- Born: April 20, 1941 Lafayette, Tennessee, U.S.
- Died: October 2, 2014 (aged 73) Thousand Oaks, California, U.S.
- Children: Paul Satterfield

= Priscilla Coolidge =

American singer (1940–2014)

Priscilla Coolidge (April 20, 1941 – October 2, 2014) was an American recording artist and sister of singer Rita Coolidge.

==Life and career==
Coolidge was born in Lafayette, Tennessee. Between 1969 and 1979, she was married to Booker T. Jones, who produced Coolidge's first solo album, 1970's Gypsy Queen. Then the pair collaborated as a duo on three albums: 1971's Booker T. & Priscilla; 1972's Home Grown; and 1973's Chronicles, which included the song "Time", written by her sister Rita, which was allegedly "borrowed" by drummer Jim Gordon (formerly of Eric Clapton's band Derek and the Dominos and Rita's former boyfriend) and became the famous instrumental coda at the end of "Layla". Jones produced Priscilla's final solo album, Flying, in 1979; their marriage ended that year.
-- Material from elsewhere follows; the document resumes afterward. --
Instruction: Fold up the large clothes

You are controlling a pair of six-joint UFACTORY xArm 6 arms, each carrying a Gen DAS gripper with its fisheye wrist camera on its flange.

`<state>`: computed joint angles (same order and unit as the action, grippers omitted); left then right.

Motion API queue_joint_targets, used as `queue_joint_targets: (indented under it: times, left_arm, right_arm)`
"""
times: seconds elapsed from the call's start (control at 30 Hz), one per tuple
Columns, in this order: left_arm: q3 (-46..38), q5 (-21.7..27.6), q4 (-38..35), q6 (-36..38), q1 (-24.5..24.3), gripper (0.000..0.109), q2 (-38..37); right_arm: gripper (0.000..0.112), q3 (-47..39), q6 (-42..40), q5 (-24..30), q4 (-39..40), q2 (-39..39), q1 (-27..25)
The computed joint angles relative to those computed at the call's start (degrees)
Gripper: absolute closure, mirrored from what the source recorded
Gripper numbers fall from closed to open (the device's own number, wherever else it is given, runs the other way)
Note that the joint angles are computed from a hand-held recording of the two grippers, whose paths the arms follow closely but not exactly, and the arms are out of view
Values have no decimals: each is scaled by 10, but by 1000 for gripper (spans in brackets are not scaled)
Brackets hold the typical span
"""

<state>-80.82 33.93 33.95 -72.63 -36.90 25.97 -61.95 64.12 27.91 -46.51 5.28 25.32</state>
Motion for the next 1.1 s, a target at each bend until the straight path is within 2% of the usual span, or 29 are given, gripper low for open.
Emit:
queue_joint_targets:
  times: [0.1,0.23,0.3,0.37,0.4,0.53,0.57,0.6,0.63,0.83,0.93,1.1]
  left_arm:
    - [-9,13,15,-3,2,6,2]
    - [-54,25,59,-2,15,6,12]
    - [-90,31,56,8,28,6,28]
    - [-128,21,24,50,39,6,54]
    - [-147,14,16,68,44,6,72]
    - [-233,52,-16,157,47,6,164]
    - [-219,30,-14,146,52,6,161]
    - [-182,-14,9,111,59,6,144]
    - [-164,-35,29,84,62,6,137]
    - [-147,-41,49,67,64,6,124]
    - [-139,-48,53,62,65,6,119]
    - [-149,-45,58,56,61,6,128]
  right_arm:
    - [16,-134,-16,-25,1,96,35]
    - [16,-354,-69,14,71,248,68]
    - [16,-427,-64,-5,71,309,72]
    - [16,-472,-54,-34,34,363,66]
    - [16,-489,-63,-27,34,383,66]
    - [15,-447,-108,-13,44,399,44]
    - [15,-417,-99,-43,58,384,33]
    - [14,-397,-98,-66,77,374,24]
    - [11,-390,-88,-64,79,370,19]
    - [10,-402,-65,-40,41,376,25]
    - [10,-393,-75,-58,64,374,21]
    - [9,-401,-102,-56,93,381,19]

In 1981 Coolidge married Ed Bradley, a journalist, broadcaster, and reporter. Her marriage to Bradley ended in divorce, and she later married Michael Seibert.

===Walela===
In 1997, Coolidge was one of the founding members of Walela, a Native American-inspired music trio, that also included Coolidge's sister Rita, plus Priscilla's daughter Laura Satterfield. The trio released studio albums in 1997 (Walela) and 2000 (Unbearable Love), a live album and DVD (Live in Concert) in 2004 and a compilation album (The Best of Walela) in 2007. Walela means hummingbird in Cherokee. Coolidge considered this group important not only in honoring her ancestors, who she believes were of Cherokee descent, but also in bringing their culture to others. The Coolidge family is not enrolled in any Native American tribe, nor is there evidence of a direct ancestor listed on the Dawes Rolls. Her sister Rita has said that their great-aunt was on the Trail of Tears, but has also said that she "did a lot of research" but that "we were not able to get the documents to prove that our ancestors were on the Trail".

==Death==
Coolidge and her husband, Michael Seibert, were found dead in their home in Thousand Oaks, California, in what police later described as a murder-suicide. On October 2, 2014, police were called after neighbors heard the couple engaged in a heated argument. Seibert shot Priscilla in the head, and soon after killed himself.